The ideas defended in this article are directly related to a kind of reasoning known in psychology as category-based induction. This mechanism consists in judging the strength of arguments that project some property from one or more categories to another category, exploiting conceptual similarities (see Feeney 2017). In Osta-Vélez and Gärdenfors (2020) we introduced a model of this phenomenon based on distances on conceptual spaces, that also uses the notion of expectations. We believe that explicating both nonmonotonic reasoning and category-based induction with the same modeling framework could be of great value for the various disciplines studying these phenomena; and contribute to the systematization of the formal frameworks used in theories of reasoning.

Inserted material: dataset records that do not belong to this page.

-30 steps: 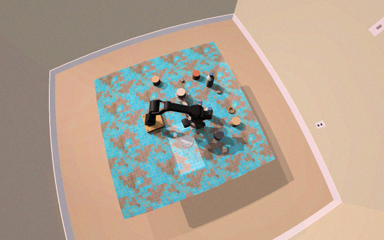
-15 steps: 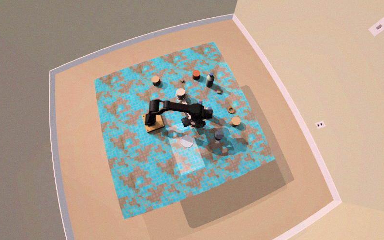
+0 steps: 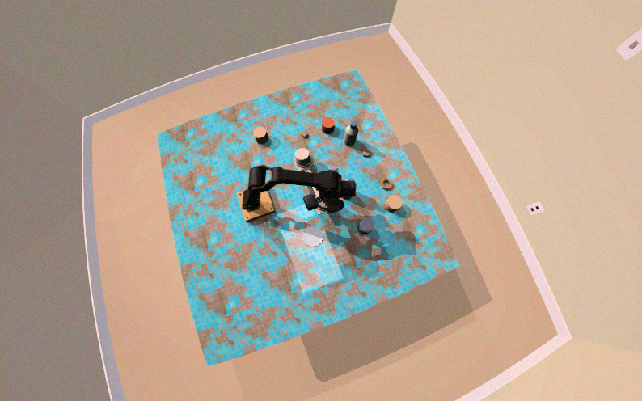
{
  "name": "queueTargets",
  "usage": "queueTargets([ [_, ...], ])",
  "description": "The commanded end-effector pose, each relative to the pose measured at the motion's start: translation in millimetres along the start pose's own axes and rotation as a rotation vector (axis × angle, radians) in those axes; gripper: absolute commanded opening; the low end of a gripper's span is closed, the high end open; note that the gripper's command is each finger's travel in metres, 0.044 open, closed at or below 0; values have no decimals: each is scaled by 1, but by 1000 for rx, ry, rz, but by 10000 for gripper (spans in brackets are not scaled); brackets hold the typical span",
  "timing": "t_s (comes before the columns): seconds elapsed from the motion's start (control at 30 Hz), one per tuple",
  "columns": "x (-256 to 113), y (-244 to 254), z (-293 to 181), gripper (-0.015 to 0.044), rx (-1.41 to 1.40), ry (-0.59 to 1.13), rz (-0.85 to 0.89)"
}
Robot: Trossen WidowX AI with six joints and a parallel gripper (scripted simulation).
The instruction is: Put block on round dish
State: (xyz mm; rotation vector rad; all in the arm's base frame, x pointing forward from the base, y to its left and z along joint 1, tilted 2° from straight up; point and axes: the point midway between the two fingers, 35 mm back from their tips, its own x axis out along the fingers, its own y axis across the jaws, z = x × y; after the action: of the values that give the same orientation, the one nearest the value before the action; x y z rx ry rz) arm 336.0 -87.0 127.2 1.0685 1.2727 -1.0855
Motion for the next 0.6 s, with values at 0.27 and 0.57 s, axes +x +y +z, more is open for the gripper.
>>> queueTargets([
  [0.27, -25, 2, 7, 0, 15, -33, 29],
  [0.57, -37, 0, 6, 0, 15, -33, 29],
])
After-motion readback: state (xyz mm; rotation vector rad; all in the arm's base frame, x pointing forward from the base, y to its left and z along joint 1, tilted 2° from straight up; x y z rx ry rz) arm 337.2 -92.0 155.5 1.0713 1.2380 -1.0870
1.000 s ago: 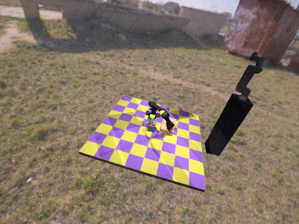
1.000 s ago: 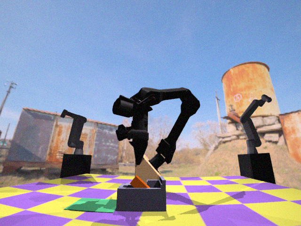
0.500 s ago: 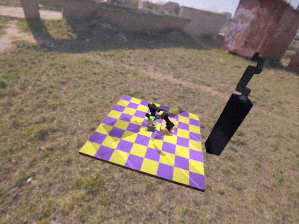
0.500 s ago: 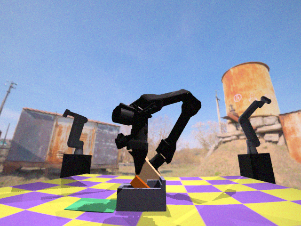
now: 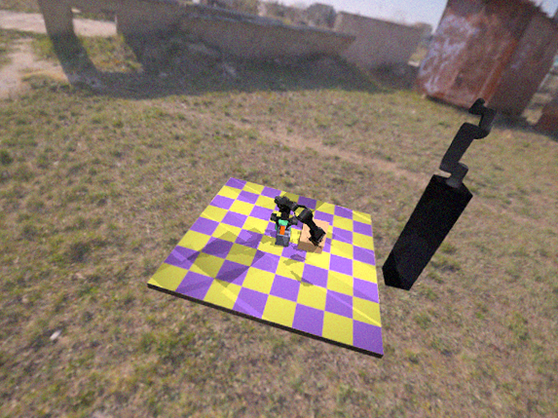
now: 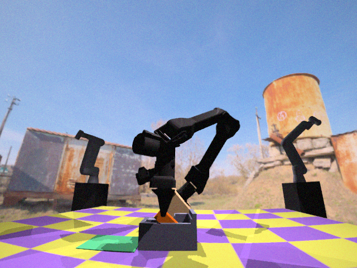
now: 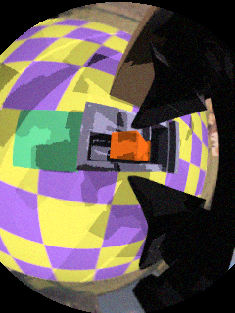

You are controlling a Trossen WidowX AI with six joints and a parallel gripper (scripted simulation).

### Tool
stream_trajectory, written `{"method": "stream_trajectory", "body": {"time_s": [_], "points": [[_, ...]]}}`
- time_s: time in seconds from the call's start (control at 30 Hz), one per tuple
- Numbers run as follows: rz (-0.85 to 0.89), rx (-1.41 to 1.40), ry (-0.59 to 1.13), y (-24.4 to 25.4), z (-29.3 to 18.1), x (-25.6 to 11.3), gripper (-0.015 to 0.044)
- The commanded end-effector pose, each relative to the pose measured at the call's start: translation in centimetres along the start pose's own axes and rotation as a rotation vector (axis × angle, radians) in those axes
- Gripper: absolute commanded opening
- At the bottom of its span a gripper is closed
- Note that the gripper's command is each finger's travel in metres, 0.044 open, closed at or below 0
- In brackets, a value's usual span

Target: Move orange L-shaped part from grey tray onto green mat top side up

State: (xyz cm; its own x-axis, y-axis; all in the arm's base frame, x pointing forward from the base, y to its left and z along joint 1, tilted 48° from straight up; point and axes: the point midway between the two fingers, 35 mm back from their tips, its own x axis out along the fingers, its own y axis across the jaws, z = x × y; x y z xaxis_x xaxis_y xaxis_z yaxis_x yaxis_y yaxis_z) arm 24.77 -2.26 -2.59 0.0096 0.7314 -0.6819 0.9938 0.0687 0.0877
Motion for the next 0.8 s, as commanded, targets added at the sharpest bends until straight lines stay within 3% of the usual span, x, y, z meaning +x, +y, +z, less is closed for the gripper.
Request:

Finally, one limitation of the research presented here is that the expectations we are able to model concern only object predication. However, expectations are pervasive in cognition and a full model of their role in reasoning should also account for more complex lexical items, like verbs or relational and functional predicates. In Gärdenfors (2014; To appear), the conceptual space framework has been extended for modeling expectations based on the structure of events, in particular causal inferences. Future work on expectation-based nonmonotonic reasoning will hopefully result in a more general model.